俺が購入した浴衣はレトロモダンなデザインで生成に太さ異なる黒のストライプのシンプルな浴衣にした、生成色の部分にも薄く白で模様がある。
帯は黒だが、後ろ姿からは作り帯(リボン)は白と黒が交互に折り重なって凄くお洒落だ。

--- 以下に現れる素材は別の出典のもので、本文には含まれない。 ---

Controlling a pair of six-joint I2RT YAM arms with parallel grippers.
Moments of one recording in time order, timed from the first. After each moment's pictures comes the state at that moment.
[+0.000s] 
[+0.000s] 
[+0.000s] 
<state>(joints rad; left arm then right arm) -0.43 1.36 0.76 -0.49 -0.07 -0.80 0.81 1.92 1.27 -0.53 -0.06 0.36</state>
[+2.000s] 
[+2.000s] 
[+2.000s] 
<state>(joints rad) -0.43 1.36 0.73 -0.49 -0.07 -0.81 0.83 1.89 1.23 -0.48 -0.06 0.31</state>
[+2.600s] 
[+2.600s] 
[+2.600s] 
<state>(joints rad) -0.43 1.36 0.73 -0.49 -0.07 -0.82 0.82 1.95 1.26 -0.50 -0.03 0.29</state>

大人の雰囲気で、これならミキの白い肌も映えるだろうし、ミキも許容範囲かな?と思ったが……
すげえ~似合う!
「ちゃんと着れてるな」
「はい、今は帯も作り帯で形出来てますしワンタッチですから」
「そうか。ん…ミキ、化粧したのか?」
髪も前髪は斜めに下げ、サイドの片方の髪は耳の辺りで髪飾りを付け上げているし、薄化粧と赤い口紅を塗ってる。

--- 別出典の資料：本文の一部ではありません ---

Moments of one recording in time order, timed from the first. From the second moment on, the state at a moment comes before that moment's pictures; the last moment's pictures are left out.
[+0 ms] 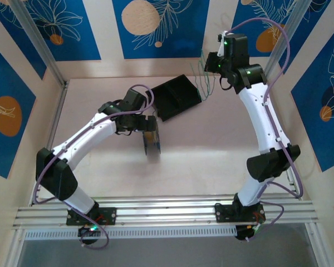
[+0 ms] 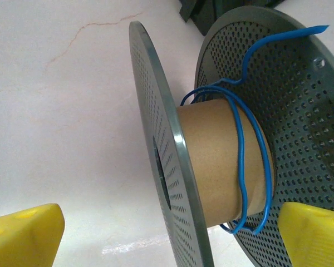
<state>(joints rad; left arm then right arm) -0.58 1.57 1.44 -0.93 -0.07 -0.51 0.27 1.71 2.05 -0.82 0.03 0.32</state>
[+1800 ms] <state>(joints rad) -0.80 1.98 2.35 -0.95 0.31 -0.57 0.09 1.15 1.60 -0.79 -0.46 0.60</state>
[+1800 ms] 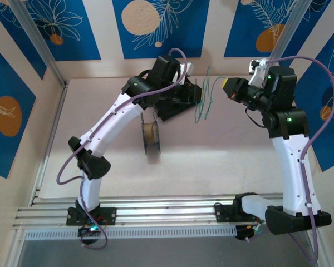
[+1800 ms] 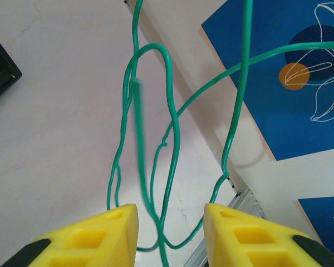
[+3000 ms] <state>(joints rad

「えっと…沙織さんに頂いたんです。使う時は無いと思ってたんですけど……素顔だと恥ずかしいから。少しだけ化粧して別人になろうかと……でも、ファンデ-ションと口紅だけです」
「綺麗だ。変に塗りたくるより良い! 髪型も似合ってる!」
「この髪飾りも、沙織さんに…」
「そうか、沙織も使ってくれて喜んでるだろう。すっげぇ~綺麗だ! イチャイチャするつもりだったけど……ヤベェ~、誰にも見せたく無い!」
「え~、花火大会行きたいです~」
「解ってる。ちょっと本音言ってみただけだ」
ヤベェ~、マジで誰にも見せたくねぇ~。
絶対に手は離さない!
こりゃ~花火どころじゃねぇ~な。
牽制しまくらねぇ~と。
美しく色香が漂うミキにドキドキ…が止まらねぇ~。
ふふふ……
「伊織さんも凄~く似合ってますよ。カッコいい~!」
「俺のは2~3年前に買ったものだ」
「藍染ですか?細かいストライプが目立たないけど入っていて、とてもお洒落で似合ってます」
「そうか、ありがとうな」
ミキの姿を前後左右どこから見ても美しく大人の色気が醸し出している。
「そうだ、出掛ける前に部屋で写メ撮らないか?記念に」
「……はい」
窓ガラスを背に顔を近づけ写メを撮り、スマホを置いて位置を合わせ2人の全体像も撮り、スマホを持ちミキだけを撮影する事にした。
また、俺のスマホにはミキの写真が増えていくな。
俺はこっそり2人で見るのとは別にミキ専用アルバムを作っていた。
「ちょっと斜め45度で、そこでストップ」
カシャッ。
「次は、後ろ姿な」
カシャッ。
「次は、そのまま振り向いて」
カシャッ。
「上から撮るから、カメラに上目遣いでお強請りする感じで」
カシャッ。
「今度は、半開きの口で」
カシャッ。
「少しだけ舌出すか?」
写メしようとするとプイっと後ろを向いた。
「どうした?」
「……だってぇ~、伊織さん……どんどん要求が…」
「あっ、悪い.悪い。つい夢中になった。色んなミキを引き出したくなった。すまん」
「……もう、カメラマンごっこは終わり~」
カメラマンごっこ?そんなつもりは無かったが……艶妖なミキを撮ろうと我を忘れてた。
名残惜しいが気を取り直し
「じゃあ、出掛けるか?」
「はい!」
玄関に用意した花柄の鼻緒の下駄に白い足を入れ、俺は雪駄だ。
「忘れ物は、無いか?」
浴衣籠巾着の中身を確認してるミキの顎を持ち、軽くチュッと口付けた。
「忘れもんだ。ほら行くぞ」
少しボ-ッとしてハッと我に返り、俺の浴衣の袖を引っ張りチュッとお返しの軽いキス。
俺の唇を指で拭き照れて
「行きますよ」
先に玄関ドアを出たミキを追うと、ちゃんと玄関横で待っていた。
ったく、出掛ける時に……参った!
よ~し、イチャイチャしまくってやる~。
今年、最後の花火大会に出掛けた。